═════ Input data

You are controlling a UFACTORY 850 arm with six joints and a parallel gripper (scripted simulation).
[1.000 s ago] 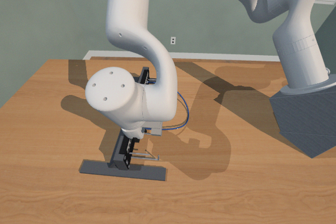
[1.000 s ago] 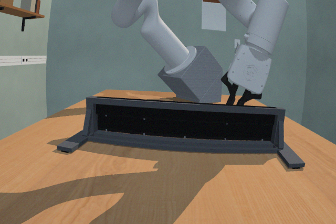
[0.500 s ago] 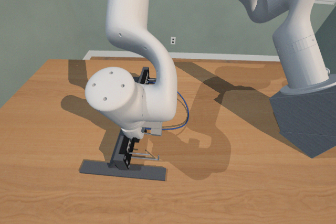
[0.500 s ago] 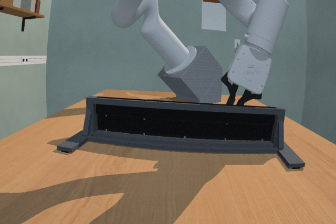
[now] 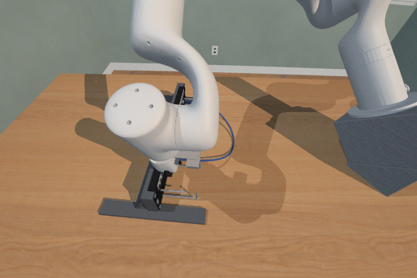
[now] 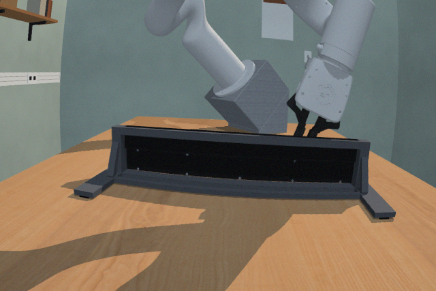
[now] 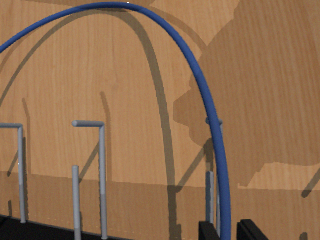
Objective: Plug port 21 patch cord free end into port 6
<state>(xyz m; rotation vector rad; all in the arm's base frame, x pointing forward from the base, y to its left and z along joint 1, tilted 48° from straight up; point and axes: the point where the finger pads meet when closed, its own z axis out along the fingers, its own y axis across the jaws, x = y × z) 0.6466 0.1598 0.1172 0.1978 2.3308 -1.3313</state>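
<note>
Now: hand 20 mm short of the clear plug, 10 mm to the left of it and 10 mm above it.
</note>
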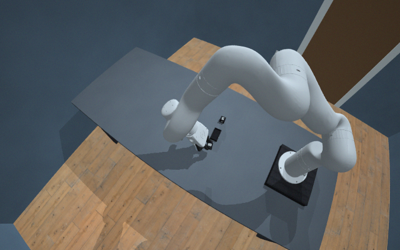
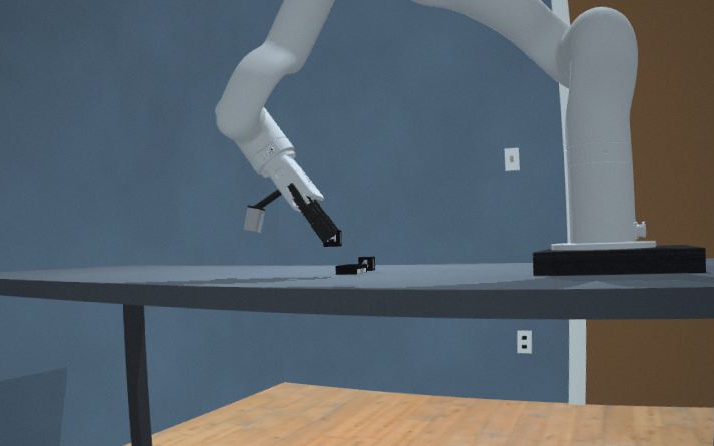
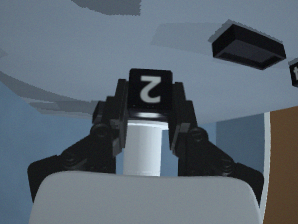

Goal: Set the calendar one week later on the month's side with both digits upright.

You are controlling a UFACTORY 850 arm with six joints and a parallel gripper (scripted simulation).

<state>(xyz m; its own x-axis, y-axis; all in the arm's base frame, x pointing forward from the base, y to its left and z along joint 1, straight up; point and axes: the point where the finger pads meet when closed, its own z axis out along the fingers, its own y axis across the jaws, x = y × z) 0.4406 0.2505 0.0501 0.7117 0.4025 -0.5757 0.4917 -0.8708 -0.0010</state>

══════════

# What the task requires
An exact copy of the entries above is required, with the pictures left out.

# Answer area
You are controlling a UFACTORY 850 arm with six joints and a parallel gripper (scripted simulation).
[1.000 s ago] 
[1.000 s ago] 
[0.500 s ago] 
[0.500 s ago] 
[now] 
[now] 
[now] 
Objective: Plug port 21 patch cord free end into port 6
<state>(xyz m; rotation vector rad; all in the arm's base frame, x pointing forward from the base, y to its left and z along joint 1, tilted 48° from straight up; point and axes: the point where the finger pads meet when closed, its own z axis out along the fingers, its own y axis across the jaws, x = y × z) 0.6466 0.1598 0.1172 0.1978 2.3308 -1.3313</state>
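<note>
Now: hand 20 mm short of the clear plug, 10 mm to the left of it and 10 mm above it.
</note>
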
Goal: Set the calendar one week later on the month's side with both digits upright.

You are controlling a UFACTORY 850 arm with six joints and a parallel gripper (scripted simulation).

<state>(xyz m; its own x-axis, y-axis; all in the arm's base frame, x pointing forward from the base, y to its left and z along joint 1, straight up; point and axes: the point where the finger pads meet when closed, its own z axis out along the fingers, its own y axis across the jaws, x = y × z) 0.4406 0.2505 0.0501 0.7117 0.4025 -0.5757 0.4917 -0.8708 -0.0010</state>

No more work remains in this exercise.